06 July 2009

DRIVE-BY BOOK TOUR '09 - ON THE ROAD - Part Two

07-06-09, Houston, TX: I have only myself to blame for the Tandoori Chicken Enchilada. It was at the top of the menu in the faux English pub - the Red Lion - here in Houston. The menu claimed it was back by popular demand. It was "Five dollar burger night" and I should have stuck with that. I was hungry, under the influence of whisky, and well...I don't recommend it.

I am on this book tour to do something other than eat, however, sell books for instance. And I have sold some. At Poisoned Pen in Scottsdale, Clues Unlimited in Tucson and Murder By the Book in Houston (today.) I've been to all these stores before and visting them is like dropping in on old friends. There's not been big crowds - 12, 5 & 10 people - but I have no doubt the stores will sell plenty more books after I've come and gone, and all three had some preorders for me to sign as well.

I also make a point of dropping in at a lot of other stores, even though most of them don't seem to be carrying my books. I say hi, sometimes give them copies of the books, sometimes just bookmarks, but this trip isn't so much about sales as it is about marketing and building my brand, so to speak. I have a brand? Oh no. What has become of me?

In Austin I dropped in at Book People, one of the truly great independent bookstores in the country. (They didn't have my books.) I walked around a fun, hip neighborhood - Austin seems to be full of those - and would have bought a new pair of cowboy boots if my feet weren't feeling swollen from the heat and humidity.
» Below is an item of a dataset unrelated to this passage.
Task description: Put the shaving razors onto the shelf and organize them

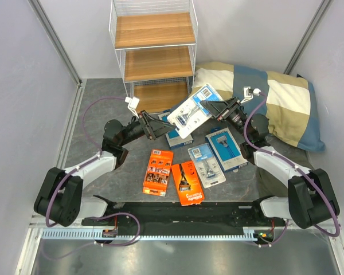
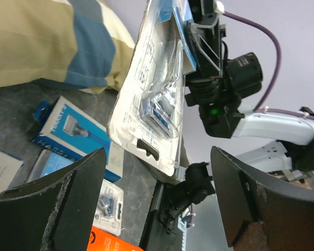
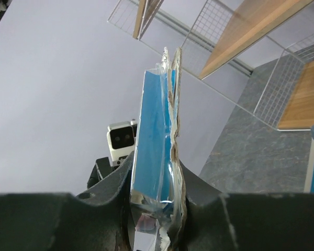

We ate Tex-Mex food and though I hate to be ungrateful, I do believe that of all the types of Mex - Mex-Mex, New Mexico-Mex, SoCal-Mex & Tex-Mex - Tex is my least favorite. Don't tell them I said so. Texans are pretty nationalistic, about Texas. (Have you also noticed that approximately 64 percent of the songs written and sung by Texas musicians, include a lyric that mentions Texas? As the song says, "You don't want to mess with Texas." I like that rhyme.)

Then it was July 4th and time for the infamous "Blowshitupathon" at Mary and Michael's house. It was mostly grad students and grad professors from U.T. I'm not sure we all spoke quite the same language, but we managed to communicate reasonably well. Booze, bbq and explosives assisted. Years of working in places where people didn't speak English came in handy. (If Academese is English, it's a dialect I am not all that familiar with.) It was plenty fun, just like it ought to have been.
Yesterday I drove to Houston, stopping at the Southside Market in Elgin (pronounced with a hard 'g') for sausage and brisket. Great stuff, great hot sauce. Cheap, too. Then didn't do much in the afternoon until I met up with an old pal, hung out, had dinner and went back to the hotel on the early side.

This morning I met up with Sheri - there's an acknowledgement to her in SHANGHAIED. She's my Houston cop pal and a splendid writer and a great repository of wonderful tales about both cop and farm life and a woman of tremendous sense and sensibility. We mostly sat around and talked, but as I do whenever I'm in Houston, I did make her take me around to see some parts of town I hadn't seen before. Including, strangely, the downtown skyline:
And the truly beautiful Glenwood Cemetery where there are a lot of lounging angels:

And the tomb of Howard Hughes:
Sheri has convinced me that I need to go back to the cemetery in the rain.

But not tomorrow. Tomorrow I drive to Greenville, Mississippi at the southern end of the Mississippi Delta. I don't really have anything book-ways to do there, but it's on the way to Nashville where I've got an event on Thursday at Mysteries & More, a store I've never been to before.